<ナ・リーグ地区シリーズ:フィリーズ3-5ドジャース>◇第1戦◇4日(日本時間5日)◇シチズンズバンクパーク
【フィラデルフィア(米ペンシルベニア州)4日(日本時間5日)=斎藤庸裕】不屈の二刀流ドジャース大谷翔平投手(31)が、チームの逆転劇を呼んだ。フィリーズとの地区シリーズ(5回戦制)初戦に「1番DH兼投手」で出場。ポストシーズン(PS)初の二刀流で、最速101・4マイル(約163キロ)のフォーシームとカーブを軸にリーグ本塁打王シュワバー、MVP2度のハーパーらを圧倒。6回3安打9奪三振3失点と粘り強い投球で中盤の逆転につなげ、PS初登板初勝利を決めた。9回に登板した佐々木朗希投手(23)は日米通算初セーブを挙げ、初戦をものにした。
◇ ◇ ◇
大谷がベンチをまたぎ、喜ぶナインの先頭に立った。帽子を脱いだまま、大はしゃぎ。7回2死、3番T・ヘルナンデスの3ランで逆転。お祭り騒ぎで迎え入れた。「素晴らしい瞬間。これこそポストシーズンの醍醐味(だいごみ)っていう、そういう瞬間だったかなと思います」。大谷自身は無死一、二塁から見逃し三振で第1打席から4打席連続三振を喫していた。打者で続いた凡退を、同僚にカバーしてもらった。
その流れを引き寄せたのは、投手大谷だった。2回に3点先制されながら、粘った。「試合の行方を決定付ける場面だった」と振り返ったのは5回2死一、二塁。リーグ本塁打王のシュワバーをカーブで空振り三振に打ち取った。捕手スミスのサインと一致した決め球。「自信を持って投げました」と低めのボールゾーンに落とし、ピンチをしのいだ。「味方が反撃に出る、そこまでしっかりと粘れば、必ず勝つチャンスは来る」。力強いガッツポーズでチームを鼓舞し、3回以降、無失点投球を続けたことが、劣勢の展開をひっくり返すきっかけとなった。

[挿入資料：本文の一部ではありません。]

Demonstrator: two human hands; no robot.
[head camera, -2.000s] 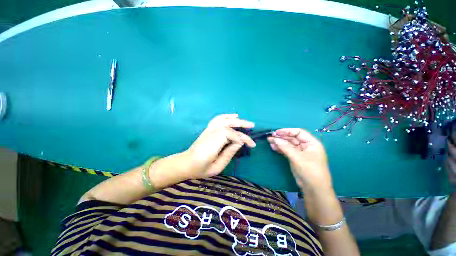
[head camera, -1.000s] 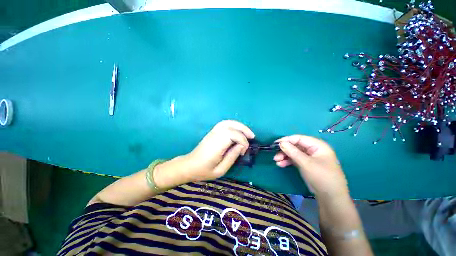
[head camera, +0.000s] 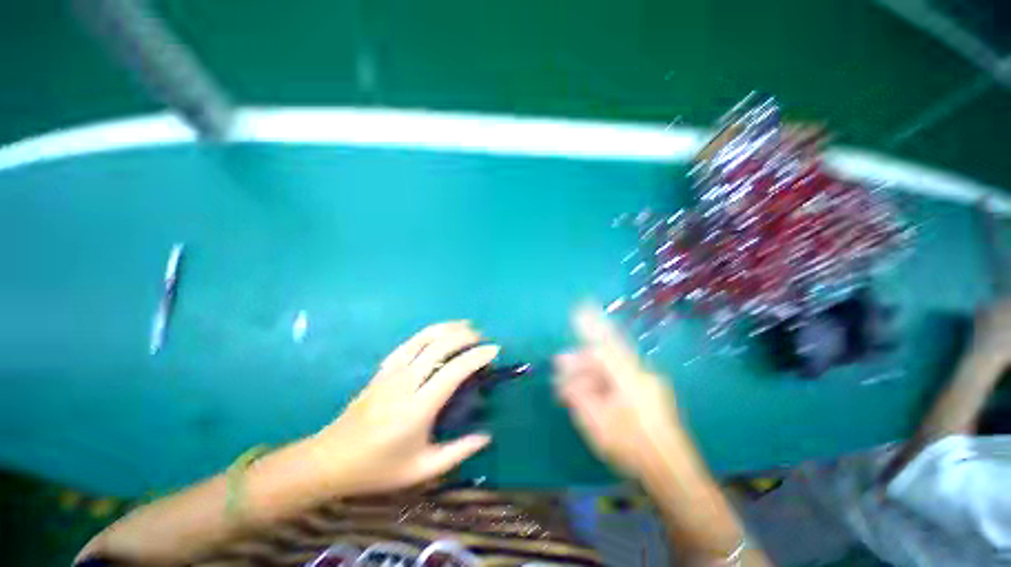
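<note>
A black plastic housing (head camera: 463, 408) is in my left hand (head camera: 405, 415), over the front of the teal bench. The left fingers lie over its top and the thumb is at its lower side. A dark prong points right from the housing. My right hand (head camera: 615, 393) is blurred, to the right of the prong and apart from it. Its fingers point up toward the wire pile; I see nothing in it, but blur hides whether the fingers are apart or closed. The red wire pile (head camera: 776, 227) with white-silver tips is blurred at the upper right.
Silver tweezers (head camera: 166, 299) lie at the left on the teal bench. A small white piece (head camera: 300, 325) lies right of them. Dark housings (head camera: 831, 336) sit below the wire pile. A white rail (head camera: 443, 130) runs along the bench's far edge. Another person's arm (head camera: 962, 382) is at the right.
The view has shifted, toward the far side and the right. My right hand has let go at the prong and moved away from it. My left hand still holds the housing, its fingers more spread over it.
</note>
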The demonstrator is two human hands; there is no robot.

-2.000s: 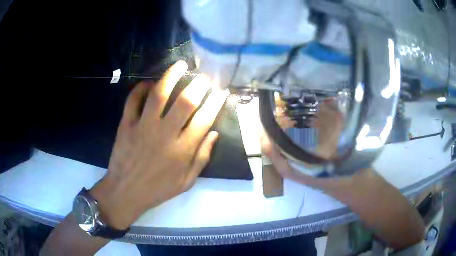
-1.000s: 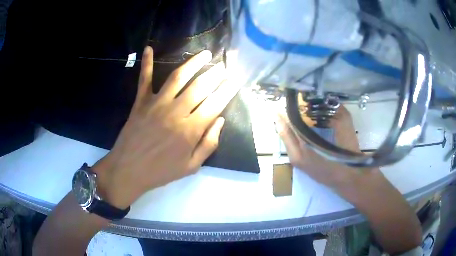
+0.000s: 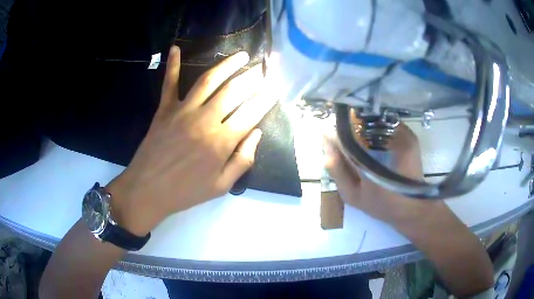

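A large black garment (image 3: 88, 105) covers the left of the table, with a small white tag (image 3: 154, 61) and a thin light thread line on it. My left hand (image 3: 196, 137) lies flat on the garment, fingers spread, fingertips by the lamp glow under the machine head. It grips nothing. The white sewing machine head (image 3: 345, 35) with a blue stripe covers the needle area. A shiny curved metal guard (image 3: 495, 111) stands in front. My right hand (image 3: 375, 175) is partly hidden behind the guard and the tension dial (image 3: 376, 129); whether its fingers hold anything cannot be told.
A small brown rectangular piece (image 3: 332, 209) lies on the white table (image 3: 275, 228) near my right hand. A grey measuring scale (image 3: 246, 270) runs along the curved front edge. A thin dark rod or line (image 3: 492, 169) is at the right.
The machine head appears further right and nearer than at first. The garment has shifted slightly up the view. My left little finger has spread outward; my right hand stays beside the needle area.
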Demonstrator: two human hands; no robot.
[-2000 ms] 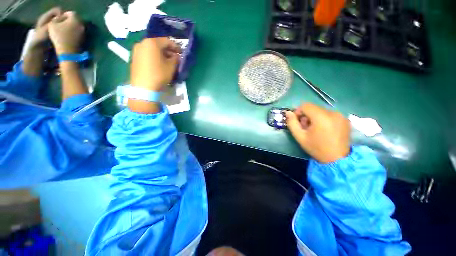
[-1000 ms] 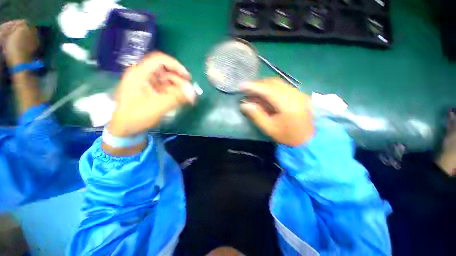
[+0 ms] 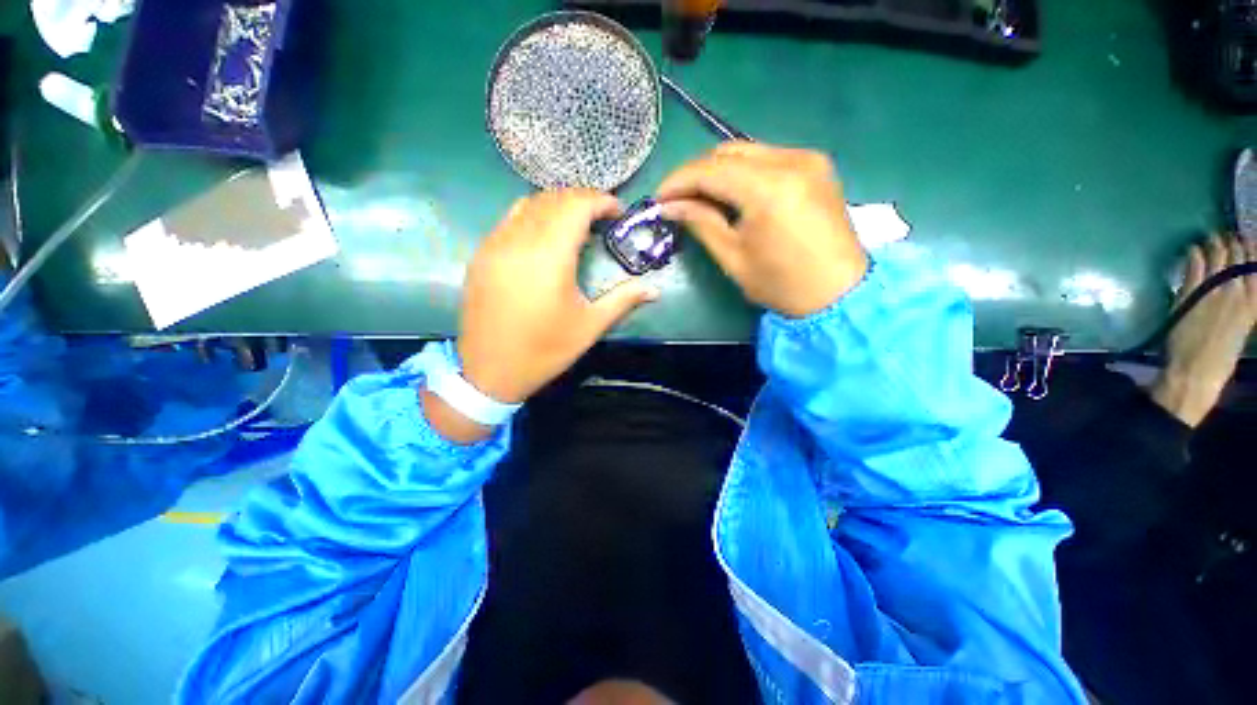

PSで自身初の二刀流は、敵地の洗礼から始まった。試合前に大ブーイングを浴びながら、手を挙げて応答した。「いい感じで試合に臨めてたかなと。全体的に楽しめた」。何度も逆境をはねのけてきた二刀流。改めて、投打でプレーを続ける理由を語った。
「できると思っているからだとは思いますけど、それが自分の色であり、自分の強み。(投打の)どちらでもチームにとってプラスになるのであれば、それは自分にしかできない役割だと思うので。それをこなしていくのが今の仕事」
9回2死の第5打席、初球でセーフティーバントの構えで揺さぶり、普段はしない2ボールからのタイムをかけた。その意図は、9回裏の登板への準備が遅れた佐々木のため。最終的に四球を奪い、「監督から時間を稼いで欲しいってオーダーが出てましたし、そういう意味ではいいフォアボールになった」と振り返った。
仮に投手として打たれても挽回できる-。反骨心が強い二刀流エネルギーがこの日、チーム全体に浸透した。敵地から始まった強豪フィリーズとの初戦。シリーズの行方を一気に左右するような、大きな逆転勝ちとなった。
▼大谷がポストシーズン(PS)初登板で初勝利。PSで白星を挙げた日本人投手は今年の山本(ドジャース)以来10人目で、先発では6人目。大谷のようにPS初登板で白星を挙げたのは08年黒田(ドジャース)以来17年ぶり2人目。
▼この試合は佐々木がセーブ。PSで勝利とセーブをともに日本人が記録したのは、13年レッドソックスの田沢、上原以来12年ぶり2度目。この時はタイガースとのリーグ優勝決定シリーズ<6>戦で、田沢は救援勝利。先発勝利とセーブを記録したのは今回が初めて。
○…試合直前のちょっかいは不発だった。敵地シチズンズバンク・パークの人気マスコット「フィリー・ファナティック」は相手選手の集中力を乱すようなパフォーマンスが有名で、大谷もかつて何度も挑発された。この日は、登板準備を終えて三塁側ベンチに戻ろうとする大谷をファナティックが待ち構えていたが、遠目から何やらアピールしていただけで奇襲はなし。プレーボールに備え、守備につくフィリーズ選手の応援に回った。結果、逆転負けとなった。